Un cas de discrimination religieuse?

La Ligue des droits et libertés du Québec (LDLQ), section Estrie, craint que le gouvernement du Québec ne soit frileux face aux questions de discrimination basée sur les croyances religieuses, à la suite d'une plainte contre le Bureau d'aide aux victimes d'actes criminels (BAVAC).
«La Commission des droits de la personne doit enquêter sur le BAVAC dans un contexte d'accommodements raisonnables et de discrimination. Au départ, le dossier devait passer directement aux enquêtes, mais on craint que les choses traînent en longueur, d'autant plus que la commission a été réticente à ouvrir le dossier», affirme Éric Lachance, coordonnateur de la LDLQ à Sherbrooke.
 
De son côté, la Commission des droits de la personne ne peut faire de commentaires sur le dossier, soutenant que ce type de plainte est confidentiel.
«On se demande si les convictions religieuses ou spirituelles rendent les gens inégaux devant le gouvernement», ajoute Éric Lachance.
La plainte en question implique une femme d'une soixantaine d'années, de Sherbrooke, à qui le BAVAC aurait refusé de verser des indemnités en raison des réticences de cette dernière à suivre un traitement médical.

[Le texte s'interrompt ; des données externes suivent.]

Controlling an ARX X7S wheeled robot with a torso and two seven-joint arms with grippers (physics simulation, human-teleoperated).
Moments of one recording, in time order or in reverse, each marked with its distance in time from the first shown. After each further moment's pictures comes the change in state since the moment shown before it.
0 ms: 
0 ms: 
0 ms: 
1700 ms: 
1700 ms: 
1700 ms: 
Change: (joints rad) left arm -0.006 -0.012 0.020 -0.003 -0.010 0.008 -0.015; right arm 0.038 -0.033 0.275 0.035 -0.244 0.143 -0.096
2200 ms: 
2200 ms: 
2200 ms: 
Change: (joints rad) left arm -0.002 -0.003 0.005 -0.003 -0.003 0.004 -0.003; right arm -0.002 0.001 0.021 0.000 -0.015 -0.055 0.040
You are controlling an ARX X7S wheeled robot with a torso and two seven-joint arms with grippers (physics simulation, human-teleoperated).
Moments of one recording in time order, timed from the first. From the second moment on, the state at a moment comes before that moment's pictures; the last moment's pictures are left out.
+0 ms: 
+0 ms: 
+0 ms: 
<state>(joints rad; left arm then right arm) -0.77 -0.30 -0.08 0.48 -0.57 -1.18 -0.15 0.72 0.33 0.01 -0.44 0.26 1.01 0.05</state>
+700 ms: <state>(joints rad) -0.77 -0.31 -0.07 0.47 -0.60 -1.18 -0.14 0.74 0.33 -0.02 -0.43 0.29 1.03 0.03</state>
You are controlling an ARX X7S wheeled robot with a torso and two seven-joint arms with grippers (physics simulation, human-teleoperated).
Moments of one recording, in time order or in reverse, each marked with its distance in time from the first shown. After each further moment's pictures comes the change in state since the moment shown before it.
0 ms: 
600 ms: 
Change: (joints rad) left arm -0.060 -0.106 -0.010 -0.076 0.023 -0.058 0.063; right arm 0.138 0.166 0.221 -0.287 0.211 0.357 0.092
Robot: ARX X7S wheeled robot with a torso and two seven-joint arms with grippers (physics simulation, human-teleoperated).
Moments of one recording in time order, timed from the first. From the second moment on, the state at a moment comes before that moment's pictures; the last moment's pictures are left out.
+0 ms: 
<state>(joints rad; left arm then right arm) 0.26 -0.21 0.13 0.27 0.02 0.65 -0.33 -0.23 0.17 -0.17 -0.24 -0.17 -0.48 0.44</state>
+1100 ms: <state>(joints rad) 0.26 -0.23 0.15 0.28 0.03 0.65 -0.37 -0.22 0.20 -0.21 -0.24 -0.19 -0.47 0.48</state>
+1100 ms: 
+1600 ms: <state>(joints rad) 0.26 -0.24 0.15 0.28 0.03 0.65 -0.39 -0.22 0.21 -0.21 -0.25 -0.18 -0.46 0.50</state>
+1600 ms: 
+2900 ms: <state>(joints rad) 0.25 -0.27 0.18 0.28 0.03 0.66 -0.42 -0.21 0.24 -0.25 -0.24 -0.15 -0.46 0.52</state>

La femme est une adepte de la Kabbale, une tradition ancestrale qui vise la redécouverte des origines célestes des êtres humains et qui proscrit l'usage de médicaments.
«Ça n'a rien à voir avec une secte. Souvent les médicaments vont agresser le corps, mais si je suis souffrante, je vais prendre mes médicaments. Il y a aussi des méthodes comme le yoga et la respiration; la guérison, pour moi, c'est la guérison de l'être, du corps, de l'âme et de l'esprit», explique-t-elle.

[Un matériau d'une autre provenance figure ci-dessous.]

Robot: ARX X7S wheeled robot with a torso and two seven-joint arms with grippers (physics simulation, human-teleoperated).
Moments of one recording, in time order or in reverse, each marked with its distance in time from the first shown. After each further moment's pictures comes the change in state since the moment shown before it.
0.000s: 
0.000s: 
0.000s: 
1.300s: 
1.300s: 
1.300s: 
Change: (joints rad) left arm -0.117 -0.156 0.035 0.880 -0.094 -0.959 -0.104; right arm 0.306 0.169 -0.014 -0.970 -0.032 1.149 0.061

Cette dernière, qui refuse de dévoiler son identité par peur de représailles, affirme avoir la collaboration de son médecin.
Victime de nombreux abus durant sa jeunesse, la dame est sans emploi et sans revenus.
«Ces croyances, je les ai développées par des études et par des expériences de vie, c'est un cheminent», dit-elle.
«La société doit protéger les victimes d'actes criminels. Le BAVAC reconnaît que madame a droit à des soins et qu'elle a subi une réaction post-traumatique. Selon nous, le gouvernement doit tenir compte de ses croyances, surtout qu'elle prend sa santé en main», fait valoir Éric Lachance. «À partir du moment où madame est sincère dans ses croyances, on doit les respecter, sinon c'est de la discrimination. C'est pourquoi on a déposé une plainte à la Commission des droits de la personne contre le BAVAC», explique-t-il, rappelant que la Cour suprême du Canada a déjà statué «que nul ne peut être forcé d'agir contre ses croyances».
«La seule chose qu'elle demande, c'est d'avoir un revenu décent», dit le coordonnateur de la Ligue des droits et libertés.